What the task asks: Find the line containing "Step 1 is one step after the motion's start" in the entries below. Restate it and each line after it, word for word, up to and including the line containing "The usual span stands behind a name".

Material for this task:
-- Opening Marker --

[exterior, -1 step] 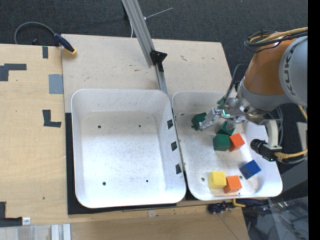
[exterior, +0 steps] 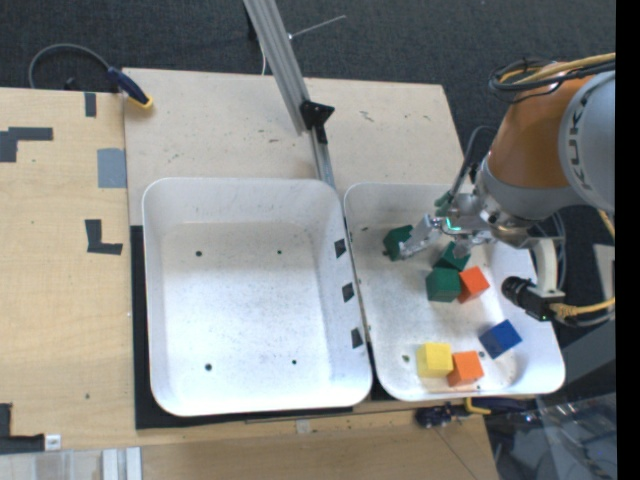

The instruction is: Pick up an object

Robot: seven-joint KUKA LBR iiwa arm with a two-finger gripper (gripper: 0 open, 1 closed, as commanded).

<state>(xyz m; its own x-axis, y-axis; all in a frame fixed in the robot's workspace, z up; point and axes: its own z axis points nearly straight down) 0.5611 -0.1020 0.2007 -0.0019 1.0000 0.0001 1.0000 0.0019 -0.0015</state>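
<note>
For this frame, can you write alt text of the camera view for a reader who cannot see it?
A grey and orange robot arm reaches from the right over the right-hand white bin, its gripper beside a small green object. The bin also has a green block, two orange blocks, a blue block and a yellow block; the left bin sits alongside.

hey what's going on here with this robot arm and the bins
A grey and orange arm reaches into the right bin from the right. Its gripper sits low beside a small green object, near a green block and an orange cube. Blue, yellow and orange blocks lie nearer the bin's front edge.
</note>
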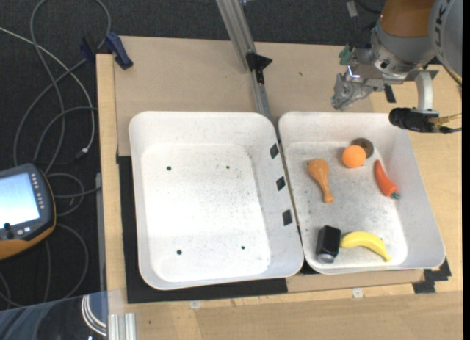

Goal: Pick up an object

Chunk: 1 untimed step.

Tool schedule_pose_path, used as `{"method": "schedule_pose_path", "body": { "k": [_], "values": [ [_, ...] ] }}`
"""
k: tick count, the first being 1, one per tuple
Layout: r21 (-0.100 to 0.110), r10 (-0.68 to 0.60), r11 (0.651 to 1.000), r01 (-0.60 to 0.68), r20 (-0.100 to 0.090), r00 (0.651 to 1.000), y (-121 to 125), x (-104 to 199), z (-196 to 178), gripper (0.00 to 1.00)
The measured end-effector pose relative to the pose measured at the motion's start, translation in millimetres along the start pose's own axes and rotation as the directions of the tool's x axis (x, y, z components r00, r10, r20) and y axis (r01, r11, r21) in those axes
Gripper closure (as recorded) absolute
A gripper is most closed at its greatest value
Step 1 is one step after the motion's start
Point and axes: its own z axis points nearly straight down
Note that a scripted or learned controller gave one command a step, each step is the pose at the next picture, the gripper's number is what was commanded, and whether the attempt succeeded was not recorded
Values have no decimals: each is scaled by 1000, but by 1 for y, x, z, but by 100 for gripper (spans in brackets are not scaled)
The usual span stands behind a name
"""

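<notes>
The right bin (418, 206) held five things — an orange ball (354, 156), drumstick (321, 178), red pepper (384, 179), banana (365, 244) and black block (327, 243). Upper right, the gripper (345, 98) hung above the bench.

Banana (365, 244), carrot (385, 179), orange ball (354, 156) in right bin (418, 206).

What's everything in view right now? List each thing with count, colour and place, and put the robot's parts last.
bins: 2, white, side by side on the bench
orange ball: 1, orange, right bin, far end
brown ring: 1, brown, right bin, just behind the ball
drumstick: 1, tan, right bin, middle
carrot: 1, red-orange with green tip, right bin, right side
banana: 1, yellow, right bin, near end
black block: 1, black, right bin, beside the banana
clamp: 1, blue, bench's far left corner
pendant: 1, orange and grey, left of bench
arm: 1, grey and orange, upper right
gripper: 1, grey, above the bench behind the right bin
</notes>
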Motion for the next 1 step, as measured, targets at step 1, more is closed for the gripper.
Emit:
{"method": "schedule_pose_path", "body": {
  "k": [1],
  "values": [
    [13,-2,1000,2,-3,1000,-18,39,3,100]
  ]
}}
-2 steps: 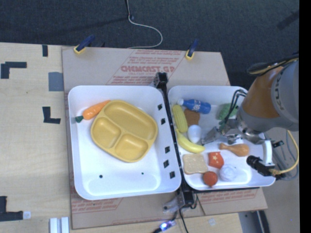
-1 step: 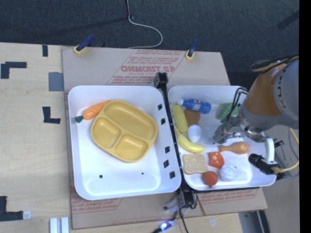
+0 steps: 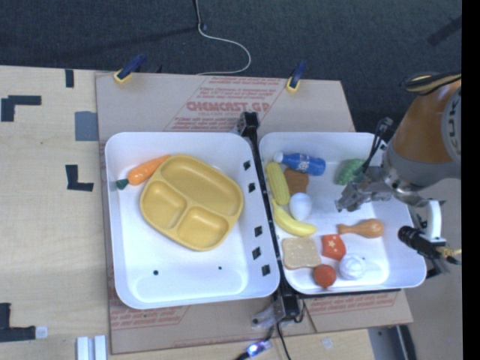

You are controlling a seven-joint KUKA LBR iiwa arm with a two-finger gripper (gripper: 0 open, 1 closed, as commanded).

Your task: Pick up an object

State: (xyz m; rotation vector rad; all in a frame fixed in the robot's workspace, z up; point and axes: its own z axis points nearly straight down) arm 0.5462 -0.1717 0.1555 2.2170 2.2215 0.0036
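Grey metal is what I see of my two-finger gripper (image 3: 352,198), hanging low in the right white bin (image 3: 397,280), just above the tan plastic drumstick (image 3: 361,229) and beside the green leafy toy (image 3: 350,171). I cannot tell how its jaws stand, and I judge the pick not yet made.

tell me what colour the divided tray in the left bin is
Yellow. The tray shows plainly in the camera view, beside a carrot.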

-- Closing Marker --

Completed task:
Step 1 is one step after the motion's start
Point and axes: its own z axis points nearly straight down
Note that a scripted or learned controller gave one command a step, each step is the pose at the next picture, the gripper's number is what was commanded, and whether the attempt succeeded was not recorded
Values have no decimals: each is scaled by 1000, but by 1 for y, x, z, but by 100 for gripper (spans in brackets are not scaled)
The usual span stands behind a name

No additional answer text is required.